The North Eastern Province has always been dry. Recent erratic and unpredictable rainfall has only worsened an already challenging situation. The government estimates that more than 50 million domestic animals may die in the region, and that more than 1.4 million people need food relief.

Pastoralists were excited five years ago when a group of NGOs introduced horticulture to the region. “But before long,” says Abdi Tuya, a Kalacha resident,” we discovered that all was useless because monkeys and other animals fed on the crops.”

After the project failed, scientists at the Kenya Arid and Semi-Arid Lands Research Programme, or KASAL for short, heard that the community had a different idea.

Dr. David Miano is the head of KASAL. He says, “They insisted that they wanted to use the water and the land to grow grass to fatten [their] malnourished goats and camels …” The residents wanted to use water from a rare freshwater desert spring to irrigate indigenous grass. The grass would then be used for animal feed. In response, KASAL began to identify indigenous grasses that are drought-tolerant and appropriate for fattening animals. Two years later, thousands of animals that would have died in the drought are still alive.

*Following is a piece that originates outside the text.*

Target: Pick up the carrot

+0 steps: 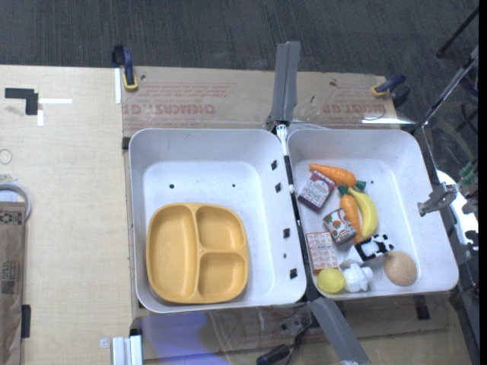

Home-grown successes like this one have climatologists and African think tanks announcing that African solutions are the only way for the continent to adapt to climate change. Their call came before the recent 17th Conference of the Parties to the United Nations Framework Convention on Climate Change. The conference took place in Durban, South Africa from November 28 to December 9 this year.

Opinions are mixed on how the Durban talks will affect farmers. Patrick Verkooijen is the World Bank’s coordinator for climate-smart agriculture. He says, “This outcome is historic, as this is the first time that UNFCCC adopts a decision on agriculture.”

But many agricultural organizations had pushed for a specific program of work on agriculture. Instead, a working group announced that a decision on agriculture would be made at COP18, to be held in November 2012 in Qatar.

The international farmers’ movement La Via Campesina announced that “no deal is better than a bad deal” in Durban. They want developed nations to commit to at least 50% emissions reduction targets under the Second Commitment Period of the Kyoto Protocol, which would cover 2013-2017.

Back in Kachala, home-grown solutions to climate change have worked. Before the pastoralists proposed their own solution, their only alternative would have been to slaughter their animals. But now, says Abdi Tuya, “Grass farming is the best thing that happened to me … In the past year, I have been able to save up to 80 goats that were succumbing to the drought.”